Please read again what you wrote and give it some thought. You disputed my points with absolutely no tangible support at all. You simply said they were 'false'. You reference an article that is totally unrelated to technology - which is what I was speaking about - and was a pure social engineering hack. You discounted my opinion because you claim I was a 'fanboi'.

It's weak dude. If you have a solid argument then make it, demonstrate it with facts, without insults and name calling. Your arguments will carry much more weight and people - even those that disagree with you - would give you much more respect.

I'll add that I made a point of saying that it was Microsoft who places the greatest emphasis on security and I absolutely think Google Chrome as a browser has the best security out there and gmail makes the most effort to eliminate phishing scams.

On the other hand Mac OS X has a much lowest malware infection rate (and the gap has increased now that, by default, you can't install unsigned apps) then Windows and iOS has virtually no Malware while Android is riddled with it. I understand this is because Apple simply locks down it's platforms (which many think is a bad thing) but if you bother to read what CIO's are saying their much more comfortable with Apple's security then any other for desktop/mobile use.

Anyhow I am not here to apologize for anyone, I simply think that Thom is pushing his agenda (and he has made it clear on a number of occasions he has a 'bias') and I think that's sort of lame. We don't need to bash one another to have an intelligent discussion on the merits of one platform or another. The pre-Thom OSNews was much more egalitarian, and much more respectful, and I think it sucks that that's changed.

Reply Parent Score: 2

RE: it happens to everyone
by Soulbender on Tue 2nd Apr 2013 02:32 in reply to "it happens to everyone"
Soulbender Member since:
2005-08-18

it's in a inescapable part of a rapid/agile software development process.


If security flaws are an "inescapable part" of your development process then your process is fundamentally flawed.

They run automated security tests and when those tests don't cover a particular case a security lapse occurs.


If the software was properly engineered that wouldn't automatically happen.

Although this exploit was 'dead simple' it was also not at all 'obvious' as it was not previously discovered.

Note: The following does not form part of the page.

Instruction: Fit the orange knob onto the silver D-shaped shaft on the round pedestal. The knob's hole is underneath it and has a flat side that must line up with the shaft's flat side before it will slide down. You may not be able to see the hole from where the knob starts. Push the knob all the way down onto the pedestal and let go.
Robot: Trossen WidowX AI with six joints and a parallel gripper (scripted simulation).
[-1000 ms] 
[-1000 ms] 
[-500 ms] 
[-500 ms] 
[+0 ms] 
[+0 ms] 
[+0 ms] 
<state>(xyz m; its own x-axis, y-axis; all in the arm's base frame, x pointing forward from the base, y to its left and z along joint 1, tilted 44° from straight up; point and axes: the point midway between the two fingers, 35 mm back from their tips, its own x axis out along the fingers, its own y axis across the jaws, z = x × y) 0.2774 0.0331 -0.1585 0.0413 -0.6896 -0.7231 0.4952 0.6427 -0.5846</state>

The fact that it wasn't discovered before doesn't mean it's not obvious.

Reply Parent Score: 3

RE[2]: it happens to everyone
by Nelson on Tue 2nd Apr 2013 03:49 in reply to "RE: it happens to everyone"
Nelson Member since:
2005-11-29


If security flaws are an "inescapable part" of your development process then your process is fundamentally flawed.

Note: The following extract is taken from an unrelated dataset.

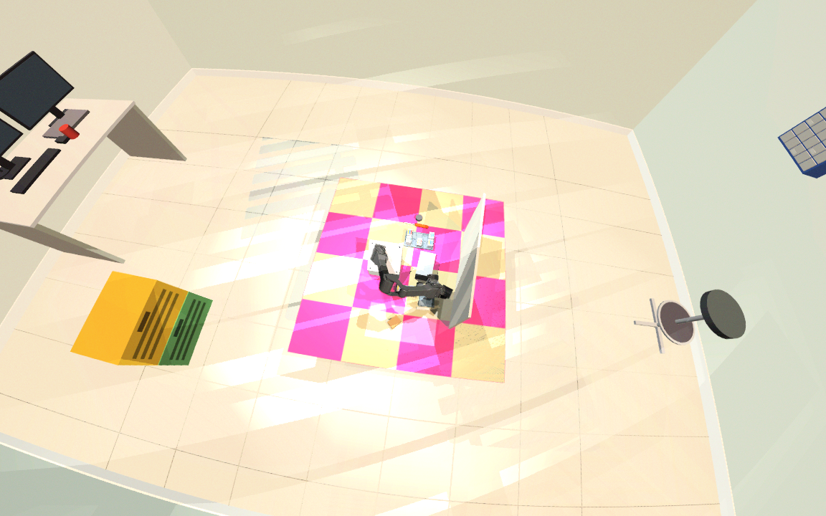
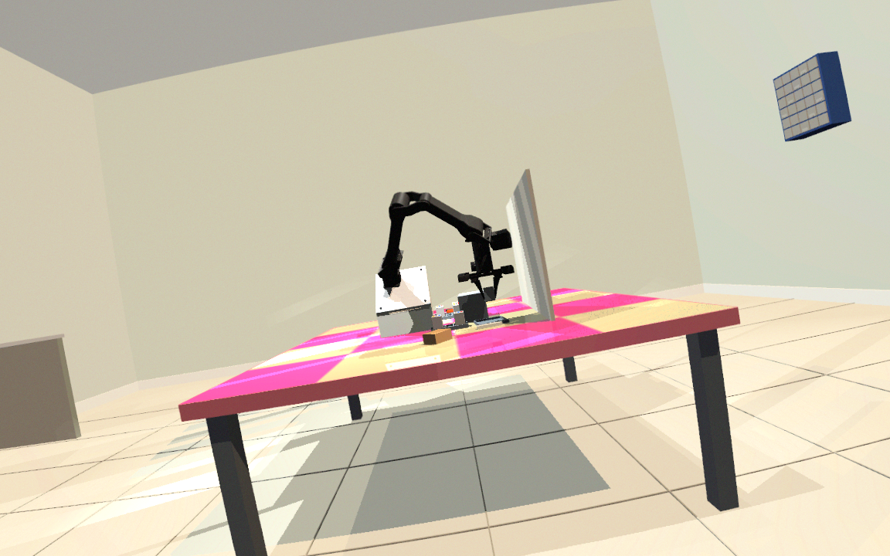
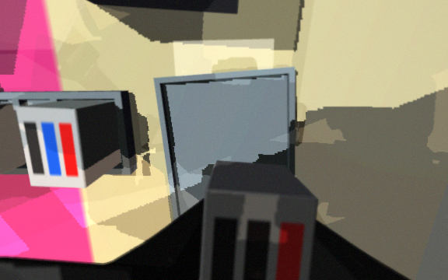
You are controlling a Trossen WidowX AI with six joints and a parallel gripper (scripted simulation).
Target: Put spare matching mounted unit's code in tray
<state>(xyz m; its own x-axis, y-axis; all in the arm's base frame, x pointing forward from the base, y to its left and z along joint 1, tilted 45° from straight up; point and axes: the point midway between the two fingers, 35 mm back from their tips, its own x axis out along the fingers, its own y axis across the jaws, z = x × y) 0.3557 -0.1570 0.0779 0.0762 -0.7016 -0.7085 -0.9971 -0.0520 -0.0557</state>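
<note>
Right now my gripper tip is 80 mm above the pale-blue tray and 10 mm past it. Round my gripper tip: orange block: 200 mm to the right, 170 mm behind, 70 mm below; then upright mirror panel: 180 mm to the left, 170 mm ahead, 140 mm above; then grey mounted unit: 190 mm to the left, 60 mm behind, 30 mm below.
</note>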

I don't think so, it comes with the territory -- people make mistakes. Though I disagree with the OP's argument that agile is more prone to security flaws.

Its also worth noting that Apple's particular flaws, while still flaws and while they are still just a normal part of the process, are especially basic. Security is a mindset that's built into the culture of a company. If Apple is making these kind of mistakes, there's something wrong there.

Reply Parent Score: 2

RE[2]: it happens to everyone
by Alfman on Tue 2nd Apr 2013 03:54 in reply to "RE: it happens to everyone"
Alfman Member since:
2011-01-28

Soulbender,

"If security flaws are an 'inescapable part' of your development process then your process is fundamentally flawed."

I agree with you, it's shameful that there are developers who regularly produce security holes in software. But at the same time it's sort of a biproduct of the fast and cheap development process that companies are seeking. My experience with most companies is that "security" is little more than a PR selling point and not a genuine development philosophy.


"If the software was properly engineered that wouldn't automatically happen."

I think the OP was merely explaining the situation on the ground rather than trying to justify it. If so, I think he's right. It'd be nice if things were engineered correctly in the first place, but security is rarely a priority in development and usually only gets tackled in hindsight. I agree with you it's the wrong way to do it.